La Historia Augusta riferisce
che, nella sua villa, Adriano aveva voluto riprodurre quei monumenti che
durante i suoi innumerevoli viaggi, specie in Grecia, lo avevano affascinato:
il Pecìle (immensa piazza che imitava
l’agorà di
Atene, centro politico e culturale della città), il Cànopo (costruito a
somiglianza del braccio del
fiume Nilo con il suo estuario), la Piazza d’oro (complesso
culminante con una sala, coperta con una cupola, e circondata da colonne
attraverso cui si potevano intravedere
tutti gli ambienti dell'edificio), Il Teatro marittimo (forse rifugio privatissimo dell’imperatore, senza alcuna somiglianza
con la forma tipica dei teatri), le Terme (le
piccole destinate a ospiti di riguardo e alla famiglia imperiale,
decorate con grande ricchezza e raffinatezza).
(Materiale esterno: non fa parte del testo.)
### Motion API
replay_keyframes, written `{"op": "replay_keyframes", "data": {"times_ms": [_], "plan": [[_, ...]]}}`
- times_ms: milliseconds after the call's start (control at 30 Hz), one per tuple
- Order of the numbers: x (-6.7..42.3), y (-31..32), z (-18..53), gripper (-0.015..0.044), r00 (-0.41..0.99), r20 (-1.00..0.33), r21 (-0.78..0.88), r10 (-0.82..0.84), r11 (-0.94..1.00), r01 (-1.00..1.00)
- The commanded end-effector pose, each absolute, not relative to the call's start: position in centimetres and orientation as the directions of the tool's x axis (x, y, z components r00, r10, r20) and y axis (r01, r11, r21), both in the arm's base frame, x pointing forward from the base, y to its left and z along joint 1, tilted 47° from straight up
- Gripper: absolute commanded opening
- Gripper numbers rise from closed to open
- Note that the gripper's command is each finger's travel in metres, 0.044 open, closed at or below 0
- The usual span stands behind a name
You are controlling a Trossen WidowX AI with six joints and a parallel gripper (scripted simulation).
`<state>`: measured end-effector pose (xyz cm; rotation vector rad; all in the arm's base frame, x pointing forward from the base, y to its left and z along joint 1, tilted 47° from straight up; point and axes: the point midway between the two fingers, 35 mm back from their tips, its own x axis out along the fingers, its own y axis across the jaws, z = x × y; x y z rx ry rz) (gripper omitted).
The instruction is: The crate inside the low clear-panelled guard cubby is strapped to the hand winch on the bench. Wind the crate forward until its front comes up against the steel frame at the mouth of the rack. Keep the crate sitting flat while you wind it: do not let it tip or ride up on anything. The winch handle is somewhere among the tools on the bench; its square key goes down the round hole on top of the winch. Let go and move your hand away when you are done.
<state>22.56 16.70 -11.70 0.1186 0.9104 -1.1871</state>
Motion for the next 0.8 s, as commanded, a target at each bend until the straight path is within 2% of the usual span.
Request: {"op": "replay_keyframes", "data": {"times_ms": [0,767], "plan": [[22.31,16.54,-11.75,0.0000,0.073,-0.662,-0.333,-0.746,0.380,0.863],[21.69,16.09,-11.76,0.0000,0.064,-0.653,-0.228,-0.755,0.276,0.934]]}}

Il periodo adrianeo rimane il più importante nella storia
dell'architettura romana. L'apoteosi della “linea
curva” è celebrata in Villa Adriana grazie a virtuosismi tecnici ed all'uso
sapiente del calcestruzzo, del mattone e del tufo che, in questo periodo,
toccano valori di qualità insuperata.
La imponenza
del luogo esprimeva la complessità della personalità di Adriano, la
magnificenza delle costruzioni la sua idea orientalizzante dell'immagine
dell'imperatore nel suo tempo.
Villa Adriana è stata dichiarata nel 1999 patrimonio dell'umanità, con la motivazione: “E’ un capolavoro che riunisce in maniera unica le forme
più alte di espressione delle culture materiali dell'antico mondo
mediterraneo”. Da allora,
l’incuria prolungata dei discendenti non è bastata a scalfire quell’idea di
bellezza. Tuttavia, persino quell’area archeologica, dove i ricordi sono tanto
intensi, è stata aggredita dalla minaccia corruttiva dei tempi moderni, se
qualcuno ha pensato nel 2012 di realizzarvi accanto, appena pochi metri di
distanza, addirittura una discarica di rifiuti.
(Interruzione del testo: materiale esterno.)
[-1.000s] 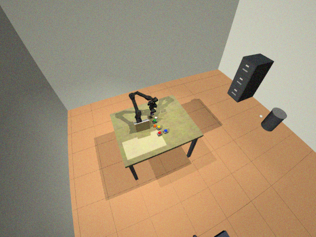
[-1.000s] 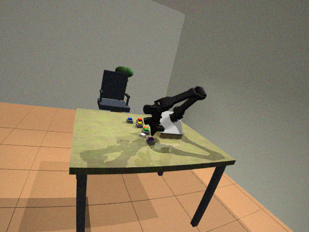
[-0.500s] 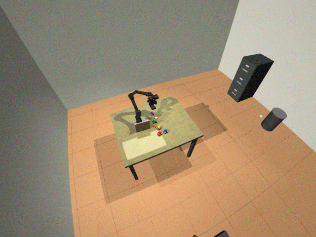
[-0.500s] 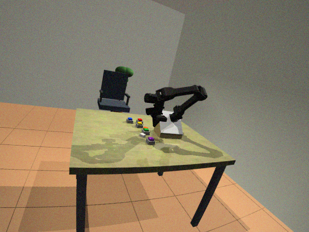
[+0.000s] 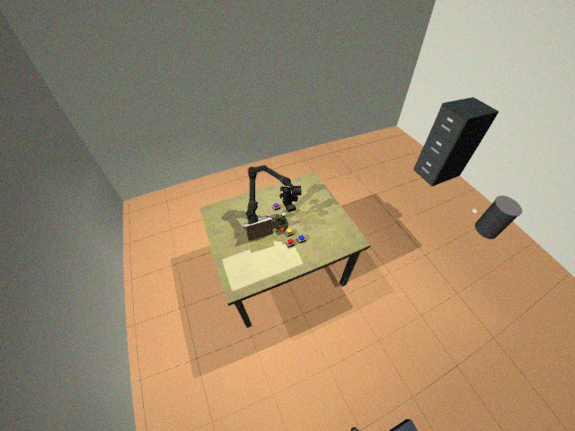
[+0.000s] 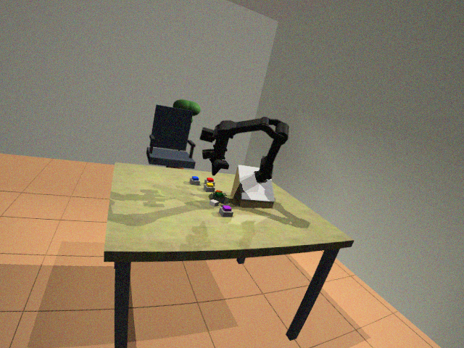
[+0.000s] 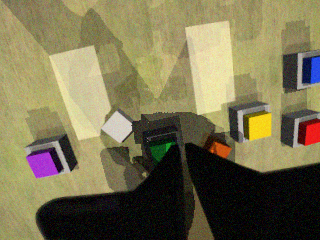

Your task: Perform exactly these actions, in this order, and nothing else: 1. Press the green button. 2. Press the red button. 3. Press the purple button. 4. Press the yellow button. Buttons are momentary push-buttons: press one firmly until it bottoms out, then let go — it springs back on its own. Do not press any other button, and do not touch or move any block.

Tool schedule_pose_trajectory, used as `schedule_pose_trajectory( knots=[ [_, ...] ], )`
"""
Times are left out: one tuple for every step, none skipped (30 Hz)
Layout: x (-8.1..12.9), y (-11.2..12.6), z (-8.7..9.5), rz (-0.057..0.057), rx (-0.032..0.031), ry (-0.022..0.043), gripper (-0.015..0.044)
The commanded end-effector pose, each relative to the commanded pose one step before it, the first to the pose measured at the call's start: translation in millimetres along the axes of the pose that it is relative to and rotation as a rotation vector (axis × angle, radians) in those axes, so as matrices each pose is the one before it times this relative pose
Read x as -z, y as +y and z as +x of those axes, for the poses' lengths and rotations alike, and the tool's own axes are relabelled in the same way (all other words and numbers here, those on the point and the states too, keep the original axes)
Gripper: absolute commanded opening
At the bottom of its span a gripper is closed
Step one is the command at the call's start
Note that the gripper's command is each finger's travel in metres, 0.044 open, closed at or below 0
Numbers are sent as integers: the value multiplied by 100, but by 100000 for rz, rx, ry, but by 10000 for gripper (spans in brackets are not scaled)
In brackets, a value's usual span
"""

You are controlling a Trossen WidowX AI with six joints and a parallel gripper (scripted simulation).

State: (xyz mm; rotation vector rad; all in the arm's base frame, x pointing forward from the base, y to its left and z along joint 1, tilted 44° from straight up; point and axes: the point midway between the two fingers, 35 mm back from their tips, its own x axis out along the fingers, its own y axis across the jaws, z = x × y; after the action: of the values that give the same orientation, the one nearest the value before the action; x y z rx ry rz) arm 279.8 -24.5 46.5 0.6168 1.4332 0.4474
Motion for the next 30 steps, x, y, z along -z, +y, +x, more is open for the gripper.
schedule_pose_trajectory(
  knots=[
    [933, -6251, 261, -1811, -1487, 655, 20],
    [442, -1365, 120, -633, -830, 116, 20],
    [516, -1320, 133, -671, -952, 47, 20],
    [522, -1141, 131, -637, -952, -25, 20],
    [468, -904, 115, -548, -847, -73, 20],
    [389, -684, 95, -445, -699, -92, 20],
    [291, -477, 70, -328, -520, -86, 20],
    [179, -282, 43, -201, -320, -60, 20],
    [61, -93, 14, -68, -108, -21, 20],
    [0, 0, 0, 0, 0, 0, 20],
    [0, 0, 0, 0, 0, 0, 20],
    [0, 0, 0, 0, 0, 0, 20],
    [0, 0, 0, 0, 0, 0, 20],
    [-33, -22, 356, 5, 23, -8, 20],
    [-76, -47, 1061, 8, 42, -24, 20],
    [-48, -14, 1745, -5, -19, -31, 20],
    [50, 61, 1708, -24, -129, -14, 20],
    [77, 70, 1003, -23, -129, 3, 20],
    [33, 28, 331, -9, -52, 3, 20],
    [0, 0, 0, 0, 0, 0, 20],
    [0, 0, 0, 0, 0, 0, 20],
    [0, 0, 0, 0, 0, 0, 20],
    [0, 0, 0, 0, 0, 0, 20],
    [-1, -1, 27, 0, 1, 0, 20],
    [-4, -2, 81, 1, 2, -1, 20],
    [-6, -3, 136, 1, 2, -2, 20],
    [-7, -3, 166, 2, 2, -2, 20],
    [-6, -2, 165, 1, 1, -2, 20],
    [-5, -2, 165, 1, -1, -2, 20],
    [-4, -1, 165, 1, -2, -2, 20]
  ],
)
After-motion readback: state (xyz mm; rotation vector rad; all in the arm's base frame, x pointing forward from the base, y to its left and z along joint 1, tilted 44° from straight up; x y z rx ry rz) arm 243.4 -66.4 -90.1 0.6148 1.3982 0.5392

Publio Elio Traiano Adriano (Publius Ælius Traianus Hadrianus) fu uno dei "buoni imperatori" secondo lo storico Edward Gibbon. Il suo
impero fu caratterizzato da tolleranza,
efficienza e splendore delle arti e della filosofia.
Sin da giovane, Adriano
mostrò grande interesse per la cultura greca restandone profondamente
affascinato ed influenzato nella formazione del proprio pensiero artistico,
filosofico e politico.
Ciò
lo portò ad avere una visione del ruolo di imperatore ispirata ad un’idea di
grandezza dell’animo prima che degli spazi materiali e del potere. Proprio per
questo, decise di erigere questa imponente costruzione, che a tutt'oggi resta
un patrimonio storico molto importante e una testimonianza della grande
capacità dei romani nella costruzione degli edifici.
Poco
prima della morte, e forse consapevole del suo approssimarsi, egli scrisse
versi che cantano la malinconia dell’uomo in quel momento:
Animula vagula blandula,
Hospes comesque corporis
Quae nunc abibis in loca
Pallidula, rigida, nudula,
Nec, ut soles, dabis iocos...
Piccola anima smarrita e soave,
compagna e ospite del corpo,
ora ti appresti a scendere in luoghi
incolori, ardui e spogli,
ove non avrai più gli svaghi consueti...
Marguerite Yourcenar raccontò che aveva inteso,
scrivendo le Memorie di Adriano, ricercare in qualche modo il “grafico di un’esistenza umana”,
complesso e misterioso perché composto da linee sinuose, prolungate
all'infinito, che corrispondono a “ciò
che un uomo ha creduto di essere, a ciò che ha voluto essere, a ciò che è
stato, a ciò che è veramente”.
Cosa fu davvero la vita di Adriano? Forse, soprattutto, una storia di saggezza e di amore, una ricerca costante di un modo
di conciliare felicità e dovere, intelligenza e sentimento, desiderio e
volontà, anche al momento del suo tramonto.
Alla fine, un uomo, nelle sue speranze e nelle sua
delusioni, come noi, vicino a ciascuno di noi, in cui è possibile persino
identificarsi in modo da poter dire, con la scrittrice che ha creduto di
coglierne l’essenza,: "Ogni essere
che ha vissuto l'avventura umana sono io".
Così, riusciamo oggi persino ad intuire la
straordinaria verità delle parole conclusive dei versi dell’imperatore morente:
“Cerchiamo d’entrare nella morte a occhi
aperti".
Sarà un caso che anche il nome di questa affascinante villa inizia con la A? Non credo. Sarà invece "Il destino di chiamarsi A".